Mais d’autres ont déjà acquis lors de leur socialisation primaire un ensemble de (pré)-disposition : on parle alors de socialisation de renforcement.
Définitions :Socialisation de renforcement : socialisation secondaire qui prolonge les apprentissages et les dispositions acquis lors de la socialisation primaire.Socialisation de transformation : socialisation secondaire qui modifie tout ou en partie les acquis de la socialisation primaire.
Le sociologue Jean-Claude Kaufmann s’intéresse à un autre type de socialisation secondaire : la socialisation conjugale. Il écrit : « Le début du couple est une aventure. Une aventure sentimentale, bien sûr, qui arrache à l’ancienne existence. Mais une aventure au quotidien aussi, par l’invention d’un mode intime qui redéfinit profondément les deux identités. Des styles et des manières, susceptibles d’avoir un long avenir, se jouent à partir d’évènements minuscules ».
Il relève par exemple le témoignage suivant : « Agnès a mené la guerre pour que Jean apprenne à ranger ses vêtements, qu’il abandonnait en tas informes. […] L’irritation s’évaporait à mesure qu’Agnès constatait les progrès : Jean faisait des efforts et changeait ».
On retrouve bien dans ce type de socialisation aussi la socialisation de transformation. Jean apprend une nouvelle norme, celle de ranger ses vêtements.
Cette socialisation secondaire est moins intense que la socialisation primaire puisque les individus peuvent conserver certaines habitudes et vivre malgré tout ensemble. C’est le cas d’Élisa et de son compagnon : « J’adore sortir, faire les magasins, voir des amis. Alors que lui est assez pantouflard. Il aime être chez lui, sans que personne l’embête, en ayant tout le temps devant lui » (Élisa).

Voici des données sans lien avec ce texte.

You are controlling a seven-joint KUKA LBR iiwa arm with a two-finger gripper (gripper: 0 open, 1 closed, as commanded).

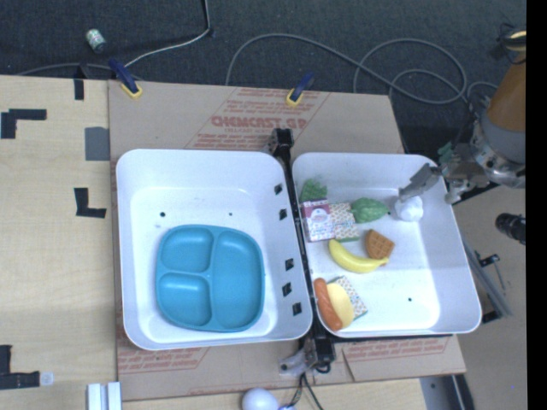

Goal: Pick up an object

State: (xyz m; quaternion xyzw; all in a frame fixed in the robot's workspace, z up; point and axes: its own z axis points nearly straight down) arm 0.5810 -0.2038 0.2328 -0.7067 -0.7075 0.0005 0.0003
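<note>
Lying nearest the bottom edge of the right bin [444, 310], a hot dog [327, 304] sits against the divider side, with a small yellow-and-white packet [346, 298] touching it on its right. Just above them a banana [355, 258] curves across the bin floor, and a brown, waffle-like piece [379, 244] rests by its right end. Farther up, a pink and white carton [327, 221] lies flat, with a green leafy item [312, 190] behind it near the divider and a second green vegetable [369, 209] just to its right. A small white object [411, 210] lies beyond that, near the bin's right wall. The tool [425, 180] hangs over this far right corner, its grey tip slanting down to the white object; whether it touches that object, and whether its fingers are apart or together, cannot be told from this angle. The arm [504, 135] enters from the right, grey with its orange band near the frame's edge. In the left bin [137, 186] a blue divided plate [209, 278] rests toward the near side. Both bins stand on a cardboard sheet [248, 122] on the wooden bench [43, 254], and cables [342, 58] trail over the dark floor [359, 7] at the far side.
</note>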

Julie Pagis est une sociologue spécialisée en sociologie politique. Elle relate dans son ouvrage l’histoire suivante : « Anne vit chez ses parents en Bretagne au printemps 1968. « Collée à la radio et suspendue aux journaux », Anne cherche à rejoindre Paris, mais ses parents l’en empêchent : à 19 ans, elle est encore mineure. […] Quelques mois après les évènements, Anne retrouve à Paris d’anciens camarades de lycée et tombe amoureuse d’un militant de la Gauche prolétarienne. Alors que ses parents lui ont donné de l’argent pour [partir aux États-Unis], elle achète finalement une mobylette pour sillonner la banlieue, vivre et militer avec Alain ». Les évènements de mai-juin 68 jouent ici un rôle de socialisation de prise de conscience, dans la mesure où Anne découvre et s’approprie un langage politique qui vient donner sens à son humeur révoltée ».

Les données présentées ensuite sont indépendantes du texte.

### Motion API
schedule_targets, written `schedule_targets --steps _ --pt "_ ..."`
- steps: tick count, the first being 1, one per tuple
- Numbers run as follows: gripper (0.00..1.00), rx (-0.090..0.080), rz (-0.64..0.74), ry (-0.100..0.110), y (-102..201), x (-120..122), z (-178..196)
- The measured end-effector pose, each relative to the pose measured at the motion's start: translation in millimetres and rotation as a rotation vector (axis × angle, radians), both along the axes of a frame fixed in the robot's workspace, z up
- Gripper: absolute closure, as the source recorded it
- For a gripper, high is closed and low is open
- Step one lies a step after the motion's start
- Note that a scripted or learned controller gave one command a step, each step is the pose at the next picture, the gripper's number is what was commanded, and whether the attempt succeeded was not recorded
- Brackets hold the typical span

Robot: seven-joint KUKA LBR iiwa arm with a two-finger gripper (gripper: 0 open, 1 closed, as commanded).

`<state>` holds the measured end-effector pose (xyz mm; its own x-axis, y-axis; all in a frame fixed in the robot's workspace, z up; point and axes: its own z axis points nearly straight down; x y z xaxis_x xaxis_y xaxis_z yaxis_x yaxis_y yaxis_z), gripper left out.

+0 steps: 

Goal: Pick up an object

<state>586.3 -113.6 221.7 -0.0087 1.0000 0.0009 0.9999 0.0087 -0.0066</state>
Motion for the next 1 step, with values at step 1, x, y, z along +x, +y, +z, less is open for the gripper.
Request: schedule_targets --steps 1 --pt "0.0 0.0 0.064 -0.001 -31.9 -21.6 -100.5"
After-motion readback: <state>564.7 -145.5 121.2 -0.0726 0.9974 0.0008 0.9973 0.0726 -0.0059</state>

A plus de 19 ans, on peut considérer qu’Anne est une jeune adulte : il s’agit donc plutôt d’une socialisation secondaire et plus précisément d’une socialisation politique.

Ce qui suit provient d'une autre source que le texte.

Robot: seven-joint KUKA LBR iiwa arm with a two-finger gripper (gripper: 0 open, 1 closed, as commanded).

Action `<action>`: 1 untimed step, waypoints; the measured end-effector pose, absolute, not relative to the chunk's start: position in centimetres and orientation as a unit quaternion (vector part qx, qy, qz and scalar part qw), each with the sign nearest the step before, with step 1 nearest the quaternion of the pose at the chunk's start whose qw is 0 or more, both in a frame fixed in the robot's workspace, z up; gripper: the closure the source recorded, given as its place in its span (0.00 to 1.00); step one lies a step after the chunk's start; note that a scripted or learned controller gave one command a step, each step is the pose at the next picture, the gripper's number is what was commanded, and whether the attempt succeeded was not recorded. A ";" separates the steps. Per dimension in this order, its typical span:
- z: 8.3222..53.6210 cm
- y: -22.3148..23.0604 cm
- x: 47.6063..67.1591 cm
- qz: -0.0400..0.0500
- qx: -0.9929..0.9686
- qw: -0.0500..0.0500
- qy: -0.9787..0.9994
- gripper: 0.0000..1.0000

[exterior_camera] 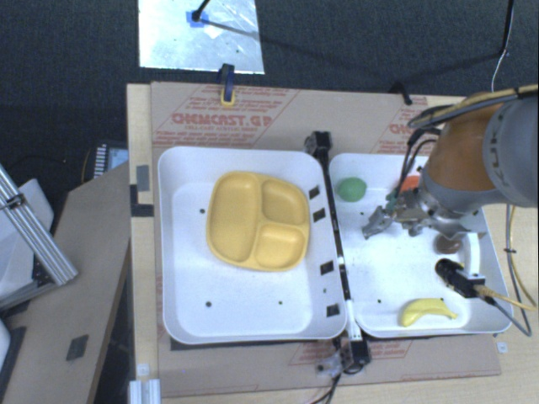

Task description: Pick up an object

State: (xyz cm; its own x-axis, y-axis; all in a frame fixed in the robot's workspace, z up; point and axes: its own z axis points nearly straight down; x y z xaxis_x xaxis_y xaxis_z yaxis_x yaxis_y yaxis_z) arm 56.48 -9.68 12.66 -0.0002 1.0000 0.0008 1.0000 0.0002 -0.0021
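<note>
Left bin (181,251): shallow white plastic tray with rounded corners and a few small dark dots on its floor. It holds a yellow divided plate (257,220), smooth plastic, rounded-square, three compartments (one large at left, two smaller at right), lying flat near the bin's middle and slightly rotated.

A black divider strip (330,234) with clips runs between the two bins.

Right bin (383,284): same white plastic. A green ball (351,188), small, round and matte, sits in the far-left corner, close to the divider. The gripper (376,223) hangs over the bin's middle-left, just below and to the right of the ball in the view; near it but apart, no contact visible. Gripper is grey metal, pointing left from the wrist. Whether its fingers are parted or closed cannot be told from this angle, and nothing is seen held between them.

A yellow banana (428,310), curved, smooth and toy-like, lies flat near the bin's front edge, well apart from the gripper, below and to the right of it. A small brown object (448,244) sits under the wrist at the bin's right side, partly hidden; its shape is unclear.

The arm (480,162) enters from the right: grey casing, glossy orange band, with loose cables around it.

Both bins rest on a brown cardboard sheet (253,112) with red printing, over dark carpet.
</note>
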 end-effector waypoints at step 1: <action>14.0 -9.8 56.6 -0.001 -0.707 -0.001 -0.707 1.00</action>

Anne s’approprie un langage politique. Il s’agit d’une socialisation de transformation dans le sens où elle modifie sa façon de s’exprimer en ajoutant du vocabulaire et de l’argumentation politique.
Mais il s’agit aussi d’une socialisation de renforcement dans le sens où elle avait déjà un sentiment de révolte.
Conclusion : il existe des socialisations secondaires (professionnelle, conjugale, politique...) qui font suite à la socialisation primaire et qui peuvent modifier ou renforcer l'identité sociale des individus.